Eski çağların birinde, bir memlekette insanlar Tanrı’yı çok merak ediyorlarmış. Tanrı bu insanlara bir melek göndermiş.
İnsanlar Tanrı ile ilgili pek çok soru sormuşlar. Melek hepsini cevaplamış. En sonunda da “Tanrı en çok neyi sever?” diye sormuşlar. Melek, “Kahkahayı sever,” demiş. Nedense buna pek kimse inanmamış. O memlekette bir kasvet varmış ve kasvetli kalmayı sürdürmüşler.

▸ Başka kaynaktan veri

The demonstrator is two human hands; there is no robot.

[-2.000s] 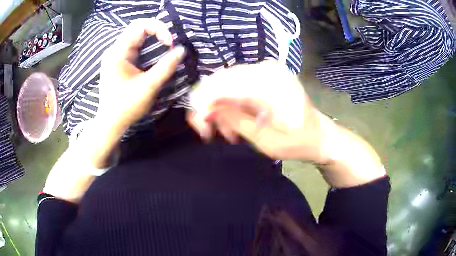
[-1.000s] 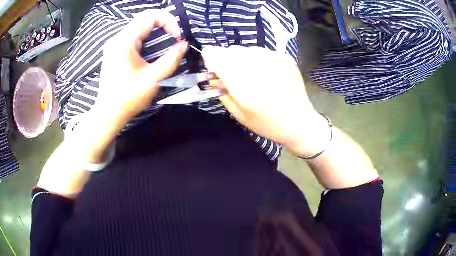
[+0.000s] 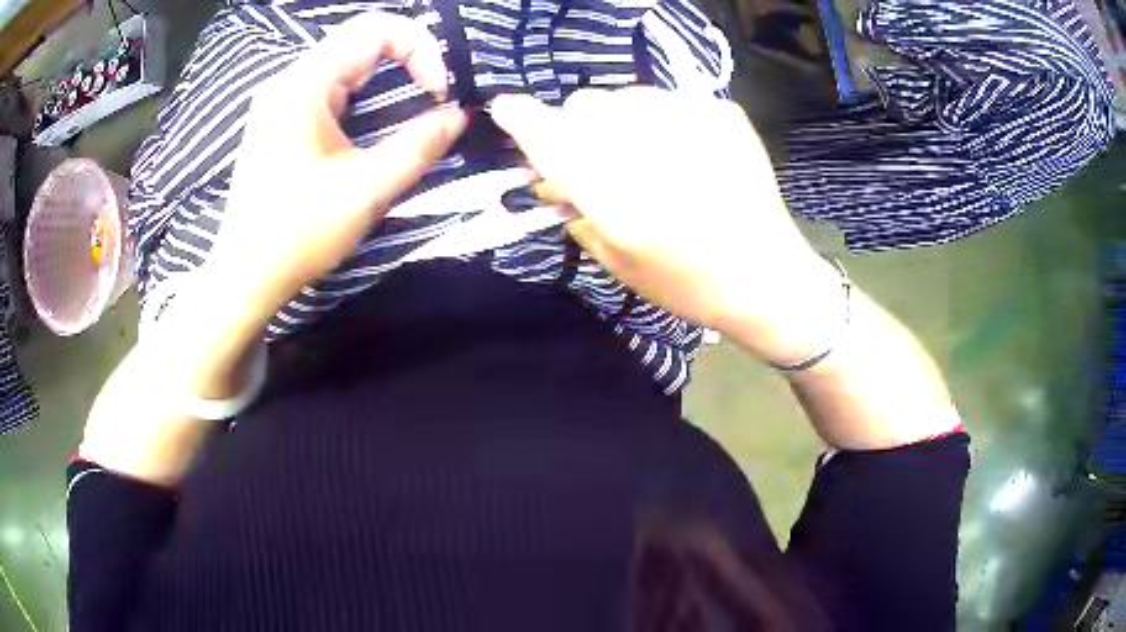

Melek cennete dönüp, olanları tanrıya anlatmış. Tanrı kullarının yüzünün gülmesini, kahkaha atmasını istiyormuş. Hemen yeni bir plan yapmış. İnsanların nasıl davranacağını belirleyen katı kurallar yazmış, ahlaki ve etik değerlerin olduğu uzunca bir liste düzenlemiş. Meleği çağırmış, “Şimdi bu listeyi al, o insanlara ulaştır,” demiş. Melek gitmiş yasaklar listesini baştan aşağı okumuş. İnsanlar buna inanmış, önceleri yasaklara uyanlar olduysa da sonradan insanlar yasakları delmeye başlamış. Yasakları delmek, onları mutlu ediyormuş. Tanrı da zaten onları mutlu görmek istediğinden, yaptığı planın işe yaradığını görüp, o da mutlu olmuş.
Bu hikâyeden öğrendiğimize göre Tanrı insanların mutlu olmasını istiyor. E istiyorsa kullarının isteklerini yerine getirsin, onlar da mutlu olsunlar, öyle değil mi?
Sanırım Tanrı, insanların mutlu olma yollarını kendilerinin bulmasını istiyor. Kendisi mutlu olamayanlara bazı küçük planlarla yardımcı oluyor. Tanrı, kullarının; yasak bir şeyi yapmaktan, sanki büyük bir kazanç elde etmiş gibi sevindiğini, önemli bir iş başarmış gibi gururlandığını, yasak edilmiş bir hazzı yaşamaktan abartılı bir keyif aldığını, sonuçta yasak delmenin, kullarını mutlu ettiğini biliyor. O yüzden kullarına önemsiz ama kışkırtıcı kurallar koymuş.
Hepimizin bildiği gibi, can ve mal emniyeti bakımından uymamız gereken (Trafik kuralları gibi) kurallar var. Bir de eskilerden kalma, kimler tarafından belirlendiği belli olmayan, pek çok uyduruk kural mevcut. Batıl diye adlandırılan bu uyduruk kuralları benimseyen ve çocuklarına da bunu dayatan insanlar var. Bu batıl kurallara göre yaşamak demek, neredeyse insanlıktan vaz geçmek demek.
Tanrı insanların kahkaha atmalarını istiyormuş. Öyleyse insanların kahkaha atmasına mani olan kurallar asla tanrıya ait olamaz. O halde mutluluğun önünde engel teşkil eden kurallar batıldır.
Mutluluğunu batıl kurallara kurban edenler bilmeliler ki, Tanrı onlar için üzülüyor.